◆ Required work: Locate every line in the records below that contains the word "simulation", and copy each one.

Start of Data for analysis

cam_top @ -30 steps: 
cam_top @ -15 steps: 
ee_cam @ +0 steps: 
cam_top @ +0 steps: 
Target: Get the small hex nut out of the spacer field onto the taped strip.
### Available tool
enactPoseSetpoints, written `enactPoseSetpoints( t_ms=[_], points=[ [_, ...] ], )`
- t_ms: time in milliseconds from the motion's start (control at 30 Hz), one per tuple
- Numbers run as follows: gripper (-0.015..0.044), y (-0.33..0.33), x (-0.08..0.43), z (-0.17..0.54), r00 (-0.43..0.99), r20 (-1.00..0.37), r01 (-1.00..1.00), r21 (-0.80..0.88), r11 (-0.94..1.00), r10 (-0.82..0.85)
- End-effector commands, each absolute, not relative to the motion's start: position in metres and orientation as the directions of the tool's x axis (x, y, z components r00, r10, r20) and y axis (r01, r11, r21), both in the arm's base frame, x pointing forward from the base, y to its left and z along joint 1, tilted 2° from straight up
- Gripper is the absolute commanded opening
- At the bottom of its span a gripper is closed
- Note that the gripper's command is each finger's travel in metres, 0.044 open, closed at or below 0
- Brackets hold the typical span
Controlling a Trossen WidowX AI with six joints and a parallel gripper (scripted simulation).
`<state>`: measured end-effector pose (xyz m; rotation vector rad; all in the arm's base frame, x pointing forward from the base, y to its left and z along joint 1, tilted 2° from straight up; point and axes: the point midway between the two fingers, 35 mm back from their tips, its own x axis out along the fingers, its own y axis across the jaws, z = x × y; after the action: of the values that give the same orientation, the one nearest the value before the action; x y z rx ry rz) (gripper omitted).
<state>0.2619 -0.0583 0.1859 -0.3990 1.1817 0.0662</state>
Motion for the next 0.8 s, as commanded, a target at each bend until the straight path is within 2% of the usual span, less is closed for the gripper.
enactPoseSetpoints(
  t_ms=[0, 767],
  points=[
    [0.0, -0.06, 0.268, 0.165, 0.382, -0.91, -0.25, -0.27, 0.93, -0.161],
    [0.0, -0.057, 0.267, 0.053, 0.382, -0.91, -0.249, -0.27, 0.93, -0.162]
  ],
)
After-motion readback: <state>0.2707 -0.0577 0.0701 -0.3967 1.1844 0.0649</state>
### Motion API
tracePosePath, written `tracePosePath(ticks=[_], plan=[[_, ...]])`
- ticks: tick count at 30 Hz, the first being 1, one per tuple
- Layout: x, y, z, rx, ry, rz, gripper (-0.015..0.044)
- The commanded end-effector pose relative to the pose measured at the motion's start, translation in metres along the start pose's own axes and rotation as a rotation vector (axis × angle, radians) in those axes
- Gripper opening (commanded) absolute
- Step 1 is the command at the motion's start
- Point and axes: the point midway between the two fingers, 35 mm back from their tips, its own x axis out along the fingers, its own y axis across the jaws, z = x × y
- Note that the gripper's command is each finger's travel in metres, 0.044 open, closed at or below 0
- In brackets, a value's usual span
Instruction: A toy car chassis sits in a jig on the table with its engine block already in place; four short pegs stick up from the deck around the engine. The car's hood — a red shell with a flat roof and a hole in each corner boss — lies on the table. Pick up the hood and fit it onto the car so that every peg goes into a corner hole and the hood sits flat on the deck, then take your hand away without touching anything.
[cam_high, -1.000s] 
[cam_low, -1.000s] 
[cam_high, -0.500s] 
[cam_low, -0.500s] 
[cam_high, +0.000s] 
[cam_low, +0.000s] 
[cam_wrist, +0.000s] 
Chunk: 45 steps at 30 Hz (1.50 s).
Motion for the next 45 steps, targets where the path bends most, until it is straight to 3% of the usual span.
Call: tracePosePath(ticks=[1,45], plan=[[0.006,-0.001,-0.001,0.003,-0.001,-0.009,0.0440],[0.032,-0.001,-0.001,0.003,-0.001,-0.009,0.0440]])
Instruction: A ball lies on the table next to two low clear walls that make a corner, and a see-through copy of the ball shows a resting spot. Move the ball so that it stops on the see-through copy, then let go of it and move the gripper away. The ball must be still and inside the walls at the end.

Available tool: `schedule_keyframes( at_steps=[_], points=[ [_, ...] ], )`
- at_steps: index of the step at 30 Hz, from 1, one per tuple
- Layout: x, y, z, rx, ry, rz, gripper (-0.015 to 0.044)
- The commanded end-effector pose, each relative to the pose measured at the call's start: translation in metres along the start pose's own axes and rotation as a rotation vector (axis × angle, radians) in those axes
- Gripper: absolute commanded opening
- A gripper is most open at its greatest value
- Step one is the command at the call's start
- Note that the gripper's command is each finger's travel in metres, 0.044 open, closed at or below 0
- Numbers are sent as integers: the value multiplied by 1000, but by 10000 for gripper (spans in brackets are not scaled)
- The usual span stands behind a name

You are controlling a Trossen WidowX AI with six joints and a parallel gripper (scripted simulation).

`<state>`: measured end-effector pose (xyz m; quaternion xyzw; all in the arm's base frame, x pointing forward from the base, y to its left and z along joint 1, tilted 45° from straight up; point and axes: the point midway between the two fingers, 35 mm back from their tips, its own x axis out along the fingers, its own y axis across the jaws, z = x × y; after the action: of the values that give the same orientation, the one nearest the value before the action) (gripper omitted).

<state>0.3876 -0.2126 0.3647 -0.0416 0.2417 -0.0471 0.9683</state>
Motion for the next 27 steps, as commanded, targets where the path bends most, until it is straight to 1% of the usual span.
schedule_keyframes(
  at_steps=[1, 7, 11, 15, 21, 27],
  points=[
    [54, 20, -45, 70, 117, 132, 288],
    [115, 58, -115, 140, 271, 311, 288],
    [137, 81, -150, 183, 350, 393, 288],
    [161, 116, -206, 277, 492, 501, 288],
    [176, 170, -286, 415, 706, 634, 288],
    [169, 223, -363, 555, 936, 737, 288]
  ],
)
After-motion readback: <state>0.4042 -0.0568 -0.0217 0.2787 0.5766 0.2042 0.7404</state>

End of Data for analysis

◆ Result of the exercise:
Controlling a Trossen WidowX AI with six joints and a parallel gripper (scripted simulation).
You are controlling a Trossen WidowX AI with six joints and a parallel gripper (scripted simulation).

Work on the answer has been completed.